Well, the swing happened again in 2006 when when pendulum swung back to the left and despite what many thought were extremely long odds, the Democrats took back control of both chambers, Senate and House in the 2006 midterms. In the Senate, Democrats won a net gain of six seats to take a narrow majority in that chamber. Democrats picked up 31 seats in the House of Representatives, and after the election Nancy Pelosi became the first female Speaker of the House. In the gubernatorial elections, Democrats won a net gain of six seats. Nationwide, Republicans failed to win any congressional or gubernatorial seat that was held by a Democrat going into the election.  Again, that swing.

And the swing that began in the 2006 midterms carried over to the 2008 quadrennial election when liberal newcomer, Barack Obama, the first-term Senator from Illinois shocked the world when he was elected as the first African American president in United States history.  An election he won over a 10-term senator from Arizona an bona fide war hero, John McCain.  But we shouldn't leave out the fact that McCain's choice of Alaska Governor Sarah Palin as his running mate proved to be a disastrous decision as she went on to become the butt of a million jokes after actually winking at the camera during a debate with Joe Biden.  The 2006 elections and 2008 elections represented the first time since the 1930s that one party made substantial gains in Congress in two consecutive elections - I call it an expanded swing after the tumultuous years of the George W. Bush presidency.  

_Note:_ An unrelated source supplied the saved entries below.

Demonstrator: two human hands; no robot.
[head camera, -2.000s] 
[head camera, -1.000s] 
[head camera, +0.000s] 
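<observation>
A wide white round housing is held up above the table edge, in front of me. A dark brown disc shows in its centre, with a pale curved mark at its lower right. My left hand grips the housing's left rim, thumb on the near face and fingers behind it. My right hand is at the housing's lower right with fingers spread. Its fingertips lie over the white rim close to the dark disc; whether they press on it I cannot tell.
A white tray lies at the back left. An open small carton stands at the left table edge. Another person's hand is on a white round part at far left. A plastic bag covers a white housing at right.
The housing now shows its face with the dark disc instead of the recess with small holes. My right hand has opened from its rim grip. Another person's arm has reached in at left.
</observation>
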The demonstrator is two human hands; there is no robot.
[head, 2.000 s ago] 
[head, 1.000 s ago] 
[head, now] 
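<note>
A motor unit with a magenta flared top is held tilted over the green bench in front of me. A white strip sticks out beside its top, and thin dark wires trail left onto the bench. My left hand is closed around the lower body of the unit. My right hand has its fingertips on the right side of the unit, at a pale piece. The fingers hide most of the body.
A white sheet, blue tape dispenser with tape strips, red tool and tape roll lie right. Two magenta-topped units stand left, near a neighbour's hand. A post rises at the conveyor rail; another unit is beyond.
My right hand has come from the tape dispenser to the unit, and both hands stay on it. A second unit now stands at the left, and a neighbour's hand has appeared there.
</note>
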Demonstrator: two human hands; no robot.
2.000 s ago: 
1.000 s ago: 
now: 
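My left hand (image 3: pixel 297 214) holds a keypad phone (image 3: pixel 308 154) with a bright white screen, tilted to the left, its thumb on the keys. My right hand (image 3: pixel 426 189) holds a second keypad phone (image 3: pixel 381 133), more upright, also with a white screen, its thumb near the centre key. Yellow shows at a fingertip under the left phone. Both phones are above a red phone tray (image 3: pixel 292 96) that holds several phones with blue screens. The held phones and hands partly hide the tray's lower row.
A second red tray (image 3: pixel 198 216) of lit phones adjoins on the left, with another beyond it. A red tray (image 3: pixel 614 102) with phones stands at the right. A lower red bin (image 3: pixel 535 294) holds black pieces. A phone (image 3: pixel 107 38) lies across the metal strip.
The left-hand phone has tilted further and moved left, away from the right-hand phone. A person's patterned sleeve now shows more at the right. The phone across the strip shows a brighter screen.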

But this is America.  A country that was built largely on the backs of African American slaves.  A country that fought a bloody civil war over slavery.  A country that -even to this day- honors soldiers from the Confederate (i.e. traitorous enemies) army with statues and buildings named after them.  A country that took almost 100 years to give those former slaves civil rights.  A country that -at least in the southern states that had tried to form their own slave-state- perpetuated a racist system that lynched African Americans for fun, and forbade them to share the same bathrooms, water fountains or any public spaces or services.

So it should come as no surprise to anyone who is willing to take an objective look at the history of our nation that the swing back from two elections in which America affirmed its approval and acceptance of an African American leader should put one of the most well-documented and openly racist public figures in the White House.  

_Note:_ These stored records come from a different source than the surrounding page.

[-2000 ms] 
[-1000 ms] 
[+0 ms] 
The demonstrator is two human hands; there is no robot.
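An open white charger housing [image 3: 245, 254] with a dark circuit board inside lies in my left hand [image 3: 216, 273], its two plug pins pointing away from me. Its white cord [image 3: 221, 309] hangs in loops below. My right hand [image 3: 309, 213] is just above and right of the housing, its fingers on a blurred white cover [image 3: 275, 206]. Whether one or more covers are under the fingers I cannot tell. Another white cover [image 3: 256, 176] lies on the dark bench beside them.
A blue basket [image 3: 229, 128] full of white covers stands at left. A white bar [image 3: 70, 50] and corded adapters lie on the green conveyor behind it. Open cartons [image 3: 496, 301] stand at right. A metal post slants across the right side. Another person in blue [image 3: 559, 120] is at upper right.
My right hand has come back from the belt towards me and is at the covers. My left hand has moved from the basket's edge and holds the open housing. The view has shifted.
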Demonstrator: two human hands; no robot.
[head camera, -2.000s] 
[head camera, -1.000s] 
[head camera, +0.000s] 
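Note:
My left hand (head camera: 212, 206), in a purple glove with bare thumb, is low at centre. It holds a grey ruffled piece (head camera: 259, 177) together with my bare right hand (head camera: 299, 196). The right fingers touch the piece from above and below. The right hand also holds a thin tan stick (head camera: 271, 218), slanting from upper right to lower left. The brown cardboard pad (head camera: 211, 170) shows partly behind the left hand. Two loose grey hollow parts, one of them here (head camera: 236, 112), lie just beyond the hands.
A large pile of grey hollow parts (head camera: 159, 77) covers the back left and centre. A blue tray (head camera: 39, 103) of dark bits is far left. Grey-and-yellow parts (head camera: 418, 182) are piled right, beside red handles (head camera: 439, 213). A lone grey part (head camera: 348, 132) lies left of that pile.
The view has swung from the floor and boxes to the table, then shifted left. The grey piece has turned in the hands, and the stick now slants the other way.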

But after nearly 4 years of constant race-baiting, wanton cruelty towards immigrants, open misogyny and a waterfall of lies about everything from "hand" size to nuclear disarmament, there is about to be another BIG electoral swing back in the Democrats direction.  Trump has animated voters on the left like no candidate in my lifetime.  Not necessarily because everyone is itching to vote for Joe Biden.  Most people I encounter who are Democrats or liberal-leaning independents tell me they are not voting for a specific candidate but they are voting against Donald Trump, no matter what.